> [RECORDED INFORMATION]:
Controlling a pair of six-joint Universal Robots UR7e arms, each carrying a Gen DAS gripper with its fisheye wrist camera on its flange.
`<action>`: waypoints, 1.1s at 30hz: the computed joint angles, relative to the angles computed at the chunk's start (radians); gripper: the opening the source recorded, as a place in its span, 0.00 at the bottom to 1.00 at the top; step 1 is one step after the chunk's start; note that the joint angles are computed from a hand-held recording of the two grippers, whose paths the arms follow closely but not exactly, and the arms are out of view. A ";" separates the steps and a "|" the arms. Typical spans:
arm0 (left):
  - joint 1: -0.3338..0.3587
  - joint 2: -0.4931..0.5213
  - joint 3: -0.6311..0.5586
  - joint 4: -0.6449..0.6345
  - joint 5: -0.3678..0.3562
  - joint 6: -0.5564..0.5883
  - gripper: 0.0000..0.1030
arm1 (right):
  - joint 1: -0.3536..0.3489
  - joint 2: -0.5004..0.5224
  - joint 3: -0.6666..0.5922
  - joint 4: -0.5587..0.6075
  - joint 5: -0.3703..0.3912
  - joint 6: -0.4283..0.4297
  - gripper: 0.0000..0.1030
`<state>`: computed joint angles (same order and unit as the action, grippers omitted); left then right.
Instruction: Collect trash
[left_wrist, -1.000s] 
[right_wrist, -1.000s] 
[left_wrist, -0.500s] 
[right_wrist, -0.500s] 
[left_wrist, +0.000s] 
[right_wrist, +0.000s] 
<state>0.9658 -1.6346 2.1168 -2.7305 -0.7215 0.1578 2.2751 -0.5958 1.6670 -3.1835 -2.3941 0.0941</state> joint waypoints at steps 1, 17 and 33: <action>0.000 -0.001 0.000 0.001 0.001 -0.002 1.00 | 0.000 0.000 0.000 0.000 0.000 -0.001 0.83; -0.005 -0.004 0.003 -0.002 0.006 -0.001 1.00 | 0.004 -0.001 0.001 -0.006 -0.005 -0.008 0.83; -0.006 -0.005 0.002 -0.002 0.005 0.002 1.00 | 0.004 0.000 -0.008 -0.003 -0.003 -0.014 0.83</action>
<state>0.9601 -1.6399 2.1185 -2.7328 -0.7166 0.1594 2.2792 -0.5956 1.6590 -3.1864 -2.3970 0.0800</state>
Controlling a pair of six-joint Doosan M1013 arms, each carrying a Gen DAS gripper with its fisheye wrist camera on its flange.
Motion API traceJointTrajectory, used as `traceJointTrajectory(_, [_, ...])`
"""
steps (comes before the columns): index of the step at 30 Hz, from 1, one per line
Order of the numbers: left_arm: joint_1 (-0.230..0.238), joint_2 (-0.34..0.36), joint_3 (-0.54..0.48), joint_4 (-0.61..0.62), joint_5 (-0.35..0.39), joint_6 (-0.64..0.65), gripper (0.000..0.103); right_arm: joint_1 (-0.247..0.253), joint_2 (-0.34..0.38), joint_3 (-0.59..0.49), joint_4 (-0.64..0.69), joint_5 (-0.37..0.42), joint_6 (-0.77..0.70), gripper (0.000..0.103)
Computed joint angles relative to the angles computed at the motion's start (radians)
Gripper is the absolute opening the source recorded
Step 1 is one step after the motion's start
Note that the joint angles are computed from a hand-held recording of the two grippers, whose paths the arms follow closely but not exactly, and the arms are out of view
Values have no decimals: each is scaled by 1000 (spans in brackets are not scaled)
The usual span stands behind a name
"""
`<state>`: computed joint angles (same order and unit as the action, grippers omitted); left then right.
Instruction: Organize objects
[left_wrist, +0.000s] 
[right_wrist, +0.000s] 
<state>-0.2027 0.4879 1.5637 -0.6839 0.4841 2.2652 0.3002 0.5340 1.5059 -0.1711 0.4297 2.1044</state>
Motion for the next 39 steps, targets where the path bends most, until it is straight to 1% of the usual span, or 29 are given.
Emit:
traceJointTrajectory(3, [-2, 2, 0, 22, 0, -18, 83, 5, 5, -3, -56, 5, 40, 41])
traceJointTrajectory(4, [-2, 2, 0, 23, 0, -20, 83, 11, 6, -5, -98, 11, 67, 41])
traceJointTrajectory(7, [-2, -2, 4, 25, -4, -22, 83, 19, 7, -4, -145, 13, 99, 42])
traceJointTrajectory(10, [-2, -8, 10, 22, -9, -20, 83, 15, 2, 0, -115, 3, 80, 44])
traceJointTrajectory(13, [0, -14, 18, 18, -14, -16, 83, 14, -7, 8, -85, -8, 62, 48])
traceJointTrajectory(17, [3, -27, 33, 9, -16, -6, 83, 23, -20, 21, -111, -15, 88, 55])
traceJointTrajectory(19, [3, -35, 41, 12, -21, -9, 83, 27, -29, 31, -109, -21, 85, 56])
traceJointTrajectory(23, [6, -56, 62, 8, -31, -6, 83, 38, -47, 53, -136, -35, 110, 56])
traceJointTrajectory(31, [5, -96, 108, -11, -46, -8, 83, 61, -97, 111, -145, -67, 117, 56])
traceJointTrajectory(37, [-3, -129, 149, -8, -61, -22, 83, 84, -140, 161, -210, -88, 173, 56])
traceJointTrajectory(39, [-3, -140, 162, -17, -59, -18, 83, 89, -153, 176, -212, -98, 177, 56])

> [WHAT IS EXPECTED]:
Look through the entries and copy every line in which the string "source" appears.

> [TASK RESPONSE]:
`<action>`: waypoints, 1.1s at 30hz: the computed joint angles, relative to the angles computed at the chunk's start (radians); gripper: the opening the source recorded, as a place in its span, 0.00 at the bottom to 1.00 at the top; step 1 is one step after the chunk's start; note that the joint angles are computed from a hand-held recording of the two grippers, whose paths the arms follow closely but not exactly, and the arms are out of view. A ";" separates the steps and a "|" the arms. Typical spans:
Gripper is the absolute opening the source recorded

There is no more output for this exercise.